### Your assignment
Please reproduce exactly the lines from the start of the records through the one containing "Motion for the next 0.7", and nothing more.

Segment Open

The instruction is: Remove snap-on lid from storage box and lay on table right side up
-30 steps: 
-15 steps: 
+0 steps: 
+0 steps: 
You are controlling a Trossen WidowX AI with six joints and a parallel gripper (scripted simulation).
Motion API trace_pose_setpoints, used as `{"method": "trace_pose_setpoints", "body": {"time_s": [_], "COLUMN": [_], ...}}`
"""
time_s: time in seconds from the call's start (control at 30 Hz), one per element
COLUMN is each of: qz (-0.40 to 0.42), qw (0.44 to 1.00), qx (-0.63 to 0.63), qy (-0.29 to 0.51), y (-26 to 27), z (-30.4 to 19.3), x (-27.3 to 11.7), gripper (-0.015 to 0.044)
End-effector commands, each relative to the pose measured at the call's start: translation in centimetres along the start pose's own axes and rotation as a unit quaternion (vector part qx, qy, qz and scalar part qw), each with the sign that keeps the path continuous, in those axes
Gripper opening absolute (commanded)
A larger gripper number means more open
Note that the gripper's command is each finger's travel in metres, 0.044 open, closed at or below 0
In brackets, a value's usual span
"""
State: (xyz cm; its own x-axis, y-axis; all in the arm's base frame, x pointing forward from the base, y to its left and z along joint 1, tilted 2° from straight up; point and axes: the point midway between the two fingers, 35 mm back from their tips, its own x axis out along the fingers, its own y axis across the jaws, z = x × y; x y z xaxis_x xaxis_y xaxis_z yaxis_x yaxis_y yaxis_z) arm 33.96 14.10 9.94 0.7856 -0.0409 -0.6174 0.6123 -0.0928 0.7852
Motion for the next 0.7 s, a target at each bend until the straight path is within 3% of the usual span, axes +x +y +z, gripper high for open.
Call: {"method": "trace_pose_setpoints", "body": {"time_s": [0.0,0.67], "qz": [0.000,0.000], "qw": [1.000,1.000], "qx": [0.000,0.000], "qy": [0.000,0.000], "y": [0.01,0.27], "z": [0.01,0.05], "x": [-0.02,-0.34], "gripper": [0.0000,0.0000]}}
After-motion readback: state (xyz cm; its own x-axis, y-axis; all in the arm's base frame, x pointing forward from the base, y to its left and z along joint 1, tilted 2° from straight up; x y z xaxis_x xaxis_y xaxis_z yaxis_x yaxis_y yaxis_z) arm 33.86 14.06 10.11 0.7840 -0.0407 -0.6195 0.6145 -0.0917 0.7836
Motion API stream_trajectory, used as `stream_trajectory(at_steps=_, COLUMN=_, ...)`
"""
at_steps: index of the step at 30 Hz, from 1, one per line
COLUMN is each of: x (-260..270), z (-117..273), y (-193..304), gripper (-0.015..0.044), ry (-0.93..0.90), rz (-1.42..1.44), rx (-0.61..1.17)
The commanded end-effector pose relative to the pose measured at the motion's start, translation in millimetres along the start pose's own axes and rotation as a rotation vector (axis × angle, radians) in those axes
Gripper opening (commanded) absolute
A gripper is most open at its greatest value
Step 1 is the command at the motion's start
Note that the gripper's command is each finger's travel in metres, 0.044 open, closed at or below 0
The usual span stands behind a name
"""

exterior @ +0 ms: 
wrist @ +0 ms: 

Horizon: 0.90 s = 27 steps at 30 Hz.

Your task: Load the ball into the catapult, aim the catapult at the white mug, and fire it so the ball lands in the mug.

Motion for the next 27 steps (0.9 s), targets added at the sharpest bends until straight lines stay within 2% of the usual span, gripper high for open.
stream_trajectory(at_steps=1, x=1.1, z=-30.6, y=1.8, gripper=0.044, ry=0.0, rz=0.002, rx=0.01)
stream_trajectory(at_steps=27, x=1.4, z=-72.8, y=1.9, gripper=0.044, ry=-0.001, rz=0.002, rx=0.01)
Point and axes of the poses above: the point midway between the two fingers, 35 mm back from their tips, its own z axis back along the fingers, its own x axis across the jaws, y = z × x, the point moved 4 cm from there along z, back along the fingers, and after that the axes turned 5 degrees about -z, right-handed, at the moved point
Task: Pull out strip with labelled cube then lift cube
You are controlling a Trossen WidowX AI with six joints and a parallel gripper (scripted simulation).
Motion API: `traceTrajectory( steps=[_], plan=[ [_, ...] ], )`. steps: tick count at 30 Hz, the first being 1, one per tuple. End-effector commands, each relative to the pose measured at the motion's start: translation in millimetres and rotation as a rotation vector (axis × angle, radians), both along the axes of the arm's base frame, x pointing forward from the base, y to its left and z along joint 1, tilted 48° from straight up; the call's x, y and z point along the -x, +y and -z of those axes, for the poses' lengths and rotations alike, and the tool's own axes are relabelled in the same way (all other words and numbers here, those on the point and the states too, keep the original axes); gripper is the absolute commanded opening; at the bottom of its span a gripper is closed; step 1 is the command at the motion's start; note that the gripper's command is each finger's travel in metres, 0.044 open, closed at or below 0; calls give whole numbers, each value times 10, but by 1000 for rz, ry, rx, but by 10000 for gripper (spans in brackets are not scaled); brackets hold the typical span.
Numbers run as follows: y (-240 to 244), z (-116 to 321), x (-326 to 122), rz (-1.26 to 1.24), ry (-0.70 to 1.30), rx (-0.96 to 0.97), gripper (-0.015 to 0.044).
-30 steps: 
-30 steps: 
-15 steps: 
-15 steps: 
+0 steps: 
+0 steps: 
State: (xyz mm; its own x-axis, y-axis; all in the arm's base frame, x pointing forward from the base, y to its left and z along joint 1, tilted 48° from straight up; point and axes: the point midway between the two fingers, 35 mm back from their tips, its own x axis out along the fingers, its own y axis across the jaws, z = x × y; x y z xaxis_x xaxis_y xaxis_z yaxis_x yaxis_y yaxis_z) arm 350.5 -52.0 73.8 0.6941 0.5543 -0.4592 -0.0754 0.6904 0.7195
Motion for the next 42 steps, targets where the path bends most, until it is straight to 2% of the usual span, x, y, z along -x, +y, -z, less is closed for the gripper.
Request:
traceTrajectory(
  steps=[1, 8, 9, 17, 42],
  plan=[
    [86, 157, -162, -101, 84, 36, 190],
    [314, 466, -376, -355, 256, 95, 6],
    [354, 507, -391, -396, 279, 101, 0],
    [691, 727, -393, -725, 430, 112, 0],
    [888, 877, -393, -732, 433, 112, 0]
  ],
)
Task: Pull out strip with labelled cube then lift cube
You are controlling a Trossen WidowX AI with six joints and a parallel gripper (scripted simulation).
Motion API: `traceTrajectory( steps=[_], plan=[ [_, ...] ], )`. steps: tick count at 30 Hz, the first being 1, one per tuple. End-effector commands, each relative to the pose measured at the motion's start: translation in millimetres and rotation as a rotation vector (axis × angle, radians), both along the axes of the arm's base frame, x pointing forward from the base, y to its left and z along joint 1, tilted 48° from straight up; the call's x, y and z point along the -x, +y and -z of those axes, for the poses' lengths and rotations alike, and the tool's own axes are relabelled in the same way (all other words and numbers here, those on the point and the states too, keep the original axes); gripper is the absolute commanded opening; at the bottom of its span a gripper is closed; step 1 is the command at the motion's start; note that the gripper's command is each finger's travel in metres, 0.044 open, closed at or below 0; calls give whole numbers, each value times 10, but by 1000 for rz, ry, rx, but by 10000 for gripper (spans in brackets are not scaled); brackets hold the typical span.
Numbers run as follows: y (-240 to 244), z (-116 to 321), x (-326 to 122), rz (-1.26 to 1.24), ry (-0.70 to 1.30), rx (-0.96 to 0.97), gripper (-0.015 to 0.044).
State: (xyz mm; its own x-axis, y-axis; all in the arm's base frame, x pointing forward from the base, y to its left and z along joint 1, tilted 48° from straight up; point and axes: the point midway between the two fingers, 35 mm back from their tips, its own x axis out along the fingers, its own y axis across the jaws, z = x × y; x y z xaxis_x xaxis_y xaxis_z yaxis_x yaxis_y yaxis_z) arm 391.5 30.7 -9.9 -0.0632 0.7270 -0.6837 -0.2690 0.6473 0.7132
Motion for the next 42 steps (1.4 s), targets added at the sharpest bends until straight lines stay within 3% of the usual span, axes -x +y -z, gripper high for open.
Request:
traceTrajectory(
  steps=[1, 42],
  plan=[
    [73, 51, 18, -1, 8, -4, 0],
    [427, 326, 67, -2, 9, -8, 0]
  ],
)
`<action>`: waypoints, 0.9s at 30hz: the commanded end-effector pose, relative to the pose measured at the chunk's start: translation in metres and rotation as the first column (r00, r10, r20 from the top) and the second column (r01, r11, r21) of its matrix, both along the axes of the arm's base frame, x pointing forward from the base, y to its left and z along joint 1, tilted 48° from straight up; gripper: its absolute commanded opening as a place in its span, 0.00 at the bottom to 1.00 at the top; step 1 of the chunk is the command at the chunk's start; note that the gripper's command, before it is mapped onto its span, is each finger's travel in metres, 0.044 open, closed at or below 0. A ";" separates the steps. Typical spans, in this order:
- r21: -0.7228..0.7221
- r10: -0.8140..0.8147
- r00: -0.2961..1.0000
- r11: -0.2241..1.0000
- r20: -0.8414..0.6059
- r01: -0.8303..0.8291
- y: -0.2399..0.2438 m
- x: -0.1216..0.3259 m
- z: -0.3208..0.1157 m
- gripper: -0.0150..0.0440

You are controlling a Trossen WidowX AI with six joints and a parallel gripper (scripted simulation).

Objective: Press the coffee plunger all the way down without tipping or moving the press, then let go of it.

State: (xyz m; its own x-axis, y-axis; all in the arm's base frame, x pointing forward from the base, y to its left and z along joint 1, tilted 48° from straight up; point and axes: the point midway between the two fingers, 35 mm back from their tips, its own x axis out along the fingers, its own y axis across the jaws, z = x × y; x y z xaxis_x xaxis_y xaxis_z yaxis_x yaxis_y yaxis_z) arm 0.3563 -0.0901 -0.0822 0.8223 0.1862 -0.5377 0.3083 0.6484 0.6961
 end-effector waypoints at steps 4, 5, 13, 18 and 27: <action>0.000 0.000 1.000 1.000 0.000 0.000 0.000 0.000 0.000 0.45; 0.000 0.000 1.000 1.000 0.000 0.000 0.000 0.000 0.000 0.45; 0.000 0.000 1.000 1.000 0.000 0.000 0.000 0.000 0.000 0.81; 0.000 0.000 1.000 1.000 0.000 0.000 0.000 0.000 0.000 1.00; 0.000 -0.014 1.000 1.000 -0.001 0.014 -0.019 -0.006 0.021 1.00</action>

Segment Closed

### Output for this exercise
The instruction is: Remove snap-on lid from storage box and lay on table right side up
-30 steps: 
-15 steps: 
+0 steps: 
+0 steps: 
You are controlling a Trossen WidowX AI with six joints and a parallel gripper (scripted simulation).
Motion API trace_pose_setpoints, used as `{"method": "trace_pose_setpoints", "body": {"time_s": [_], "COLUMN": [_], ...}}`
"""
time_s: time in seconds from the call's start (control at 30 Hz), one per element
COLUMN is each of: qz (-0.40 to 0.42), qw (0.44 to 1.00), qx (-0.63 to 0.63), qy (-0.29 to 0.51), y (-26 to 27), z (-30.4 to 19.3), x (-27.3 to 11.7), gripper (-0.015 to 0.044)
End-effector commands, each relative to the pose measured at the call's start: translation in centimetres along the start pose's own axes and rotation as a unit quaternion (vector part qx, qy, qz and scalar part qw), each with the sign that keeps the path continuous, in those axes
Gripper opening absolute (commanded)
A larger gripper number means more open
Note that the gripper's command is each finger's travel in metres, 0.044 open, closed at or below 0
In brackets, a value's usual span
"""
State: (xyz cm; its own x-axis, y-axis; all in the arm's base frame, x pointing forward from the base, y to its left and z along joint 1, tilted 2° from straight up; point and axes: the point midway between the two fingers, 35 mm back from their tips, its own x axis out along the fingers, its own y axis across the jaws, z = x × y; x y z xaxis_x xaxis_y xaxis_z yaxis_x yaxis_y yaxis_z) arm 33.96 14.10 9.94 0.7856 -0.0409 -0.6174 0.6123 -0.0928 0.7852
Motion for the next 0.7 s, a target at each bend until the straight path is within 3% of the usual span, axes +x +y +z, gripper high for open.

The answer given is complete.